> Aim of the exercise
Print this span of the material below exactly: the line with "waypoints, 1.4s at", the line with "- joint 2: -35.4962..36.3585", and every line between them, but nothing else.
+++ Provided data
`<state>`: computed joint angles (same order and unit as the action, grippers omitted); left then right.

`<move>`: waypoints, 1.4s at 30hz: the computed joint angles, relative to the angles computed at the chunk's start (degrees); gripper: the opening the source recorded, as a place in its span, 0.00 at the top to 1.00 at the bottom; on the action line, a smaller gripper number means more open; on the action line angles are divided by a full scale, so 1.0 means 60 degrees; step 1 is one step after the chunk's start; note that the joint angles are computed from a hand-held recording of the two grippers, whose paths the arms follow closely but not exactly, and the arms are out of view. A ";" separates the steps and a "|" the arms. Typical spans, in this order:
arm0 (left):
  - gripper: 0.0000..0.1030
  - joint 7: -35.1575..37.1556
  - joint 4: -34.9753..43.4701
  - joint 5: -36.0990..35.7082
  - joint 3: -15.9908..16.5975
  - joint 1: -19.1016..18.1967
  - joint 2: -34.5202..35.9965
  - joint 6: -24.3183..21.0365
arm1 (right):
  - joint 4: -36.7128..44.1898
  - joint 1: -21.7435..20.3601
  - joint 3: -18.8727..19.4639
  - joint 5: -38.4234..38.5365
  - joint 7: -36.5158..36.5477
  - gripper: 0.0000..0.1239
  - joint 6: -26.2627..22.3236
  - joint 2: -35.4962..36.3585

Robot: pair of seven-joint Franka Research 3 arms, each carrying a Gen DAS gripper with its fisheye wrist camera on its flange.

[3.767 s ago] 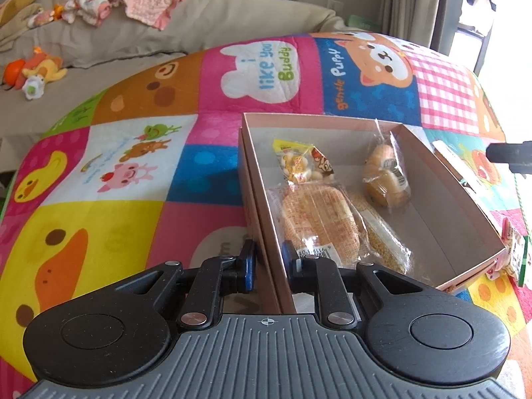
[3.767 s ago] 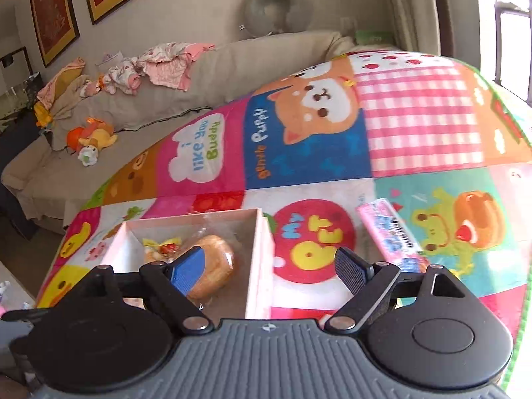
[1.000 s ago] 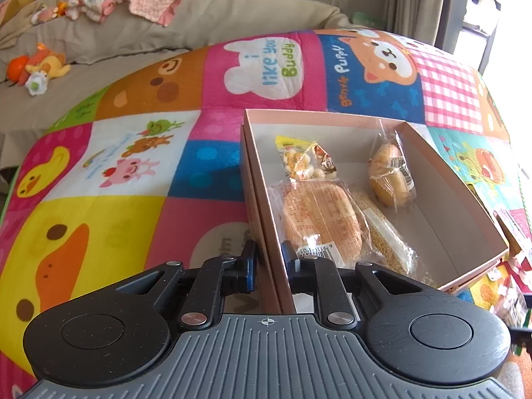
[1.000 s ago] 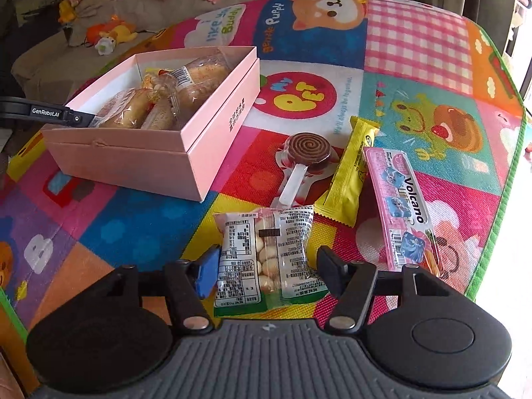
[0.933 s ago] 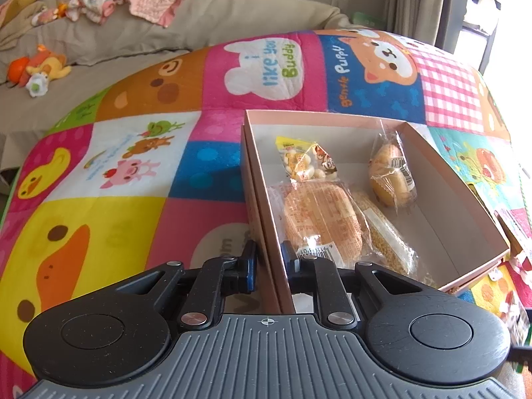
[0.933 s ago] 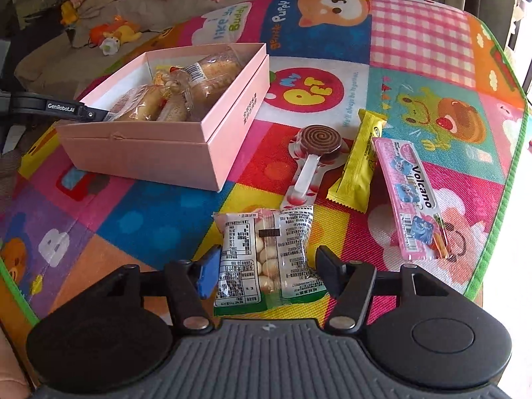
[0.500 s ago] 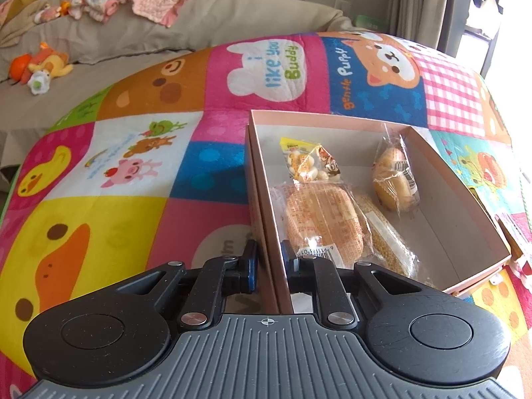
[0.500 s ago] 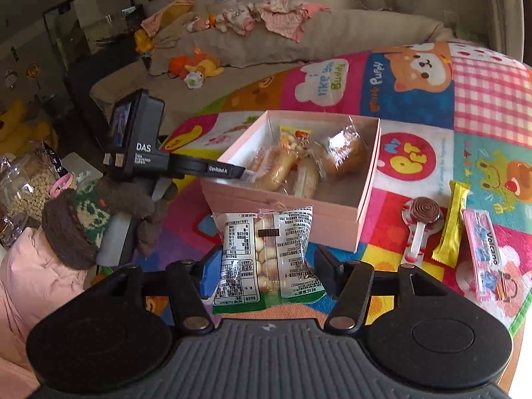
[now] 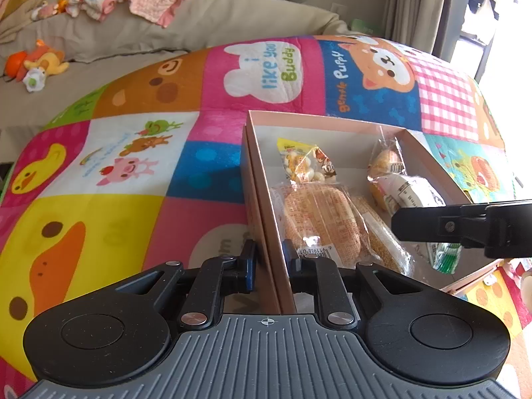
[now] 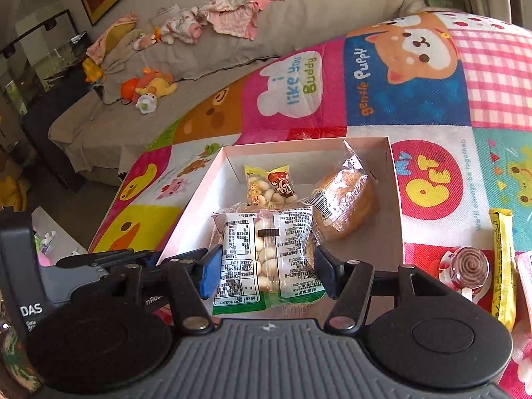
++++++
> Answer space
`<move>`: waypoints, 1.4s at 30hz: the computed joint angles, relative to the angles computed at the chunk's start (degrees); gripper: the opening the source recorded, as a place in its span, 0.00 at the top to 1.00 at the bottom; on the action line, a smaller gripper number means more open; on the action line angles are divided by a full scale, so 1.0 means 60 degrees; step 1 is one step after the chunk's start; note that the joint angles are computed from a hand-held recording of the two grippers, whose paths the arms follow closely but not exactly, and the arms are out of view. A ";" separates the steps and a "|" the arms. Typical spans, in this order:
arm0 (left):
  - gripper: 0.0000..0.1030
  - joint 7: -35.1575..37.1556
  - joint 4: -34.9753..43.4701
  - joint 5: -36.0990..35.7082
  - joint 3: -15.9908..16.5975
  - joint 1: -19.1016..18.1967
  - joint 2: -34.5202..35.9965
  - joint 6: -24.3183..21.0365
arm1 (right):
  - joint 4: -36.7128..44.1898
  - joint 1: -21.7435..20.3601
  - joint 3: -18.8727..19.4639
  - joint 5: -38.4234..38.5365
  - joint 7: -36.5158..36.5477
  - gripper: 0.0000..0.1239
  - joint 6: -26.2627..22.3236
  - joint 2: -35.4962..36.3585

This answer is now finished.